Le passif me semble pourtant l'emporter largement.
·
A son arrivée au pouvoir, la balkanisation
menaçait, à son départ elle était consommée. On peut même soutenir que son
putsch a favorisé la sécession de Maore, un des résultats que la France
escomptait du 03/08/1975
·
J'ai donné mon avis sur la construction de
l'Etat comorien après l'instauration du cycle des putschs.
·
Les changements radicaux produits ont disparu
d'un coup comme une trainée de fumée. Même les femmes ont spontanément remis
leurs "bwibwi", les grands mariages ont repris comme s'il ne s'était
rien passé. Pourquoi cela ? L'attitude d'AAA d'éradiquer tout ce qui pouvait
rappeler ASM n'explique pas tout.
·
La révolution est associée à la violence, à la
répression alors qu'au contraire elle doit évoquer plus de liberté, une union
de plus en plus large autour de valeurs de progrès économique et social. La
révolution doit être menée sous la conduite d'une organisation révolutionnaire
qui met en œuvre une stratégie libératrice. La révolution doit libérer les
"en-bas-de-en-bas" et entraîner les autres vers une société où il
fait bon vivre, où chacun peut donner le meilleur de lui-même.

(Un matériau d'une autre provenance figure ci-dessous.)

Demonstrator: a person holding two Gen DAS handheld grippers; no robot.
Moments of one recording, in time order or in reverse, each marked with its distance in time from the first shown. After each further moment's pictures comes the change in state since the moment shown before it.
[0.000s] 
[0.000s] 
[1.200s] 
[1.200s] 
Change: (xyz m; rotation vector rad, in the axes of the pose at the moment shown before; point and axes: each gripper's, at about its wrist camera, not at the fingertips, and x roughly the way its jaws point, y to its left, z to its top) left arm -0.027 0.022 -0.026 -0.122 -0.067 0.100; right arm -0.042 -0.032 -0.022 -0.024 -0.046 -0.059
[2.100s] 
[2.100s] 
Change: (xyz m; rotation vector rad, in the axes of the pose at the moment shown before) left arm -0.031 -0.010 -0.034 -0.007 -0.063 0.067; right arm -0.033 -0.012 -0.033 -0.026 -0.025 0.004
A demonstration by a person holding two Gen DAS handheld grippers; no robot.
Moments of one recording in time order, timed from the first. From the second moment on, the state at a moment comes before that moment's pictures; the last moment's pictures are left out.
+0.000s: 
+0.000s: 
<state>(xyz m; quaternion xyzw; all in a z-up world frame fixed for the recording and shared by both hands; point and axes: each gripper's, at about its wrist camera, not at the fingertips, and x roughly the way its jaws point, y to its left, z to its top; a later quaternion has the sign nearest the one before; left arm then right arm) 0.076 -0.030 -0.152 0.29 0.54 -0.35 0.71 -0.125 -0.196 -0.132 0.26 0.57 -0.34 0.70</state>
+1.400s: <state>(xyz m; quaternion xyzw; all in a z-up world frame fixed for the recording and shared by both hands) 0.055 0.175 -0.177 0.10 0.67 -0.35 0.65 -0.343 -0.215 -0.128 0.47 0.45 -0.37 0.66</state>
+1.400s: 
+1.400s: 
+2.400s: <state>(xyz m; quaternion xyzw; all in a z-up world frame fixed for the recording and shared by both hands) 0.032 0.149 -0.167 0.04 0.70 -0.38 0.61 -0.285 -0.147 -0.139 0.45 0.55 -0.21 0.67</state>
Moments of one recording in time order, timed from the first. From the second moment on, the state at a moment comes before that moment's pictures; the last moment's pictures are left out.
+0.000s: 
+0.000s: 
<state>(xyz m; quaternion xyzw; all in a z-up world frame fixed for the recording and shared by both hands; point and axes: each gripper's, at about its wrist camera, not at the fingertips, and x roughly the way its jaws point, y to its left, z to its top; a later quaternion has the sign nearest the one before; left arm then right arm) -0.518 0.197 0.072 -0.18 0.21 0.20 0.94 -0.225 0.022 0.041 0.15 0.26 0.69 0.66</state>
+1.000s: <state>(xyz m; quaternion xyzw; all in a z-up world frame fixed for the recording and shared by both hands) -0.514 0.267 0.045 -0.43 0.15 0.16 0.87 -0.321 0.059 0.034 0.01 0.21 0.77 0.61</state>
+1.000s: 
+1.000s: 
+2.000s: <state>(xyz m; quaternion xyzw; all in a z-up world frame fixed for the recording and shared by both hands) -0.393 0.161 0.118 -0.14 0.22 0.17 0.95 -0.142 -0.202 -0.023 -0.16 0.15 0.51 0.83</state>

Les critiques contre les positions de l'ASEC sur la période soilihiste
sont nombreuses. On nous a même accusés de collusion avec AAA. On utilise la
déconfiture actuelle du FD pour avancer tout et n'importe quoi.
Je crois cependant que nous (les dirigeants de l'ASEC de
l'époque) avons commis des lourdes fautes. Nous manquions de maturité et
notre éloignement du pays compliquait encore les choses.
Avec le recul, je
crois que nous aurions dû soutenir AAA quand il dénonçait les manœuvres
françaises visant la balkanisation du pays. De même nous aurions dû chercher à
nous rapprocher d'ASM quand il s'est rebellé contre la France. Cela mérite
analyse plus profonde que ne permet pas le cadre de cette contribution.
ASM sera toujours un des Chefs d'Etat le plus marquant de
notre histoire et son court règne recèle plein d'enseignements que les jeunes
doivent intégrer dans leurs combats à venir.
Commentaires
Je suis curieux de prendre connaissances des réussites de ce guide de la révolution Le Che ASM pour faire de ces leçon de pouvoir un potentiel de développement. Je suis persuadé que notre cher pays changera en fonction de ce que nous allons décider.